Ich nehme an, dass Du einfach etwas langsamer vorgehen möchtest (und es idealerweise verstehst, dabei einen Spannungsbogen aufzubauen), gerade weil Du vom Wesen her zu tiefen Gefühlen und großer Nähe fähig bist. Bei mir ist es auch so und das hat nichts mit einer Bindungsstörung oder so zu tun. Ich bin sehr sensibel, ich schaue den Menschen tief in die Seele und habe auch eine gute Wahrnehmung meiner Seele. Vom Typ her bin ich eine ganz Feine und es widerstrebt mir, wenn ein Mann oder ein Mitmensch im Allgemeinen plump in meinen Bereich vordringen möchte. Deshalb schätze ich ein langsames Kennenlernen über längere Zeit hinweg mit vielen Gesprächen. Ein Siezen im Hamburger Stil könnte da hervorragend passen.

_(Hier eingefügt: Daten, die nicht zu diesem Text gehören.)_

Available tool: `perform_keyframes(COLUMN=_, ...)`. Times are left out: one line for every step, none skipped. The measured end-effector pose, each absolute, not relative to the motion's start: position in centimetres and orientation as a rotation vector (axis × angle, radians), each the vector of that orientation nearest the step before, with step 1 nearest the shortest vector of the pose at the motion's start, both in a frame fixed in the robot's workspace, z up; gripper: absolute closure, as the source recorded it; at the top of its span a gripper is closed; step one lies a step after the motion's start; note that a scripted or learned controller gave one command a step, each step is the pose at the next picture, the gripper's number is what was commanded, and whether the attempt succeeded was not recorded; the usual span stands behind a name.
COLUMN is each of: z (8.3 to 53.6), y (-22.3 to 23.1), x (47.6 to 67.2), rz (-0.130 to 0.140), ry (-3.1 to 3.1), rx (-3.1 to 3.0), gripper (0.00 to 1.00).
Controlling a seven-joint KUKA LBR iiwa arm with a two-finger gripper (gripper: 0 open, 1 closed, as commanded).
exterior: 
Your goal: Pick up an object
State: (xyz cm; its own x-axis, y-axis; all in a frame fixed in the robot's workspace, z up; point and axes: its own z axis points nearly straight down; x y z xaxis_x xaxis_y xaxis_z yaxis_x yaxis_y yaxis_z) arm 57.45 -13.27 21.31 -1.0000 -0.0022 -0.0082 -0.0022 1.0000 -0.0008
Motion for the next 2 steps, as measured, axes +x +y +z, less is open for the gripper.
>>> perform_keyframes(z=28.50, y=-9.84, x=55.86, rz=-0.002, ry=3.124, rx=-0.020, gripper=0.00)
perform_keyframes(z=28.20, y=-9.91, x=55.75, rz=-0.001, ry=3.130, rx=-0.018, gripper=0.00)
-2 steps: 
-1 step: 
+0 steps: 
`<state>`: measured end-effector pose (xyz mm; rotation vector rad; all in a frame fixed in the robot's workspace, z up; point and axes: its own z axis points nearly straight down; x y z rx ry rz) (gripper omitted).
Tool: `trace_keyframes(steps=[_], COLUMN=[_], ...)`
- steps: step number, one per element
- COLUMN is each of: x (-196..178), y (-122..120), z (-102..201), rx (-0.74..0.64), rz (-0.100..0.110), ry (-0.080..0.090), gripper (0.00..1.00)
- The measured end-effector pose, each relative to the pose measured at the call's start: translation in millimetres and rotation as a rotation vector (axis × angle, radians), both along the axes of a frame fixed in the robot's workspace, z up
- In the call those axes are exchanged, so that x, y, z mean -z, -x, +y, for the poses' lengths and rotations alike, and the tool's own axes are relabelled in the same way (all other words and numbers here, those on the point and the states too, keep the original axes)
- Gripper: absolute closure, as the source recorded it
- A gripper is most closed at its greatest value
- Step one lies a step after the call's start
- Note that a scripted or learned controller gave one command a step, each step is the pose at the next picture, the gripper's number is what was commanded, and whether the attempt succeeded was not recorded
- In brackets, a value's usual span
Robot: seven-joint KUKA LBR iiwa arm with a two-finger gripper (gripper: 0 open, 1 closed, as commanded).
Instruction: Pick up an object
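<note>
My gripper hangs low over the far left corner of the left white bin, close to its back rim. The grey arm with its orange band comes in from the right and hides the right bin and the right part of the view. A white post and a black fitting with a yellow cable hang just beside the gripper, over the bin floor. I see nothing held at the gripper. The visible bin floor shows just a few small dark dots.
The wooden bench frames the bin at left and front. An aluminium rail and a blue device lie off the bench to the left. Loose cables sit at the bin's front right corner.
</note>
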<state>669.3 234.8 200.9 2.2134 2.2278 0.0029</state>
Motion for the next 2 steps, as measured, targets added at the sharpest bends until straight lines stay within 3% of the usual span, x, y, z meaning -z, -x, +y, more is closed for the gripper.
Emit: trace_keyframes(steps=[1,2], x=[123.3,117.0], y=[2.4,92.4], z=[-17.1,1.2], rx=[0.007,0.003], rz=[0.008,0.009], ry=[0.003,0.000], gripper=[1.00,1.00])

Wenn ich mich hier so umschaue und lese, dann bemerke ich oft, dass viel zu schnell Nähe erzwungen wird, die überhaupt noch nicht tragfähig ist. Somit handelt es sich um eine Pseudo-Nähe, die aus der Unsicherheit heraus entstanden ist, ob der Kandidat oder die Kandidatin auch noch da sein würde, wenn man anfangs auf seine natürlichen Grenzen achtete. Ein "Du" hat also überhaupt nichts mit wahrer Nähe zu tun, sondern verschleiert sogar fehlende echte Nähe.
Es wird ja oft auf den angelsächsischen Raum verwiesen, wo es nur das "du" (you) gäbe. Als Anglistin möchte ich hier klarstellen, dass es im angelsächsischen Sprachraum gerade anders herum ist, nämlich dass es nur das "Sie" (you) gibt. Das ist leider nur nicht bekannt. Das eigentliche "du" entsprach dem "thou" - Linguisten erkennen die sprachliche Verwandtschaft zum "du", der altenglische Buchstabe "thorn", den es heute übrigens auch noch im Isländischen gibt, findet seine deutsche Entsprechung im "d".
Jedenfalls wurde das informelle Anredepronomen "thou" (du) im Laufe der Zeit durch das "you" ersetzt, welches die formelle Anrede für den Höhergestellten war und immer noch ist. Das wissen nur die meisten Leute nicht und sagen deshalb, im Englischen gäbe es nur das "du".
Hier ein Beispiel aus "Othello", als Senator Brabantio zum intriganten (niedriger gestellten) Iago sagt: "Thou art a villain!" (= Du bist ein Schurke.) Der so Gescholtene sagt hernach zu Brabantio: "You are a senator." (= Und Ihr seid ein Senator. bzw. Und Sie sind ein Senator.)
Das ist die hintersinnigste Beleidigung in Shakespeare's Werk: In voller Ehrerbietung und ohne die Regeln der Höflichkeit zu verletzen (wegen des "You", mit dem Iago den Senator Brabantio anspricht), wird eine Assoziation zwischen Schurke und Senator hergestellt.
Mit diesem Beispiel darf nun jeder glänzen, wenn mal wieder einer sagt, dass es im Englischen nur das "Du" gäbe.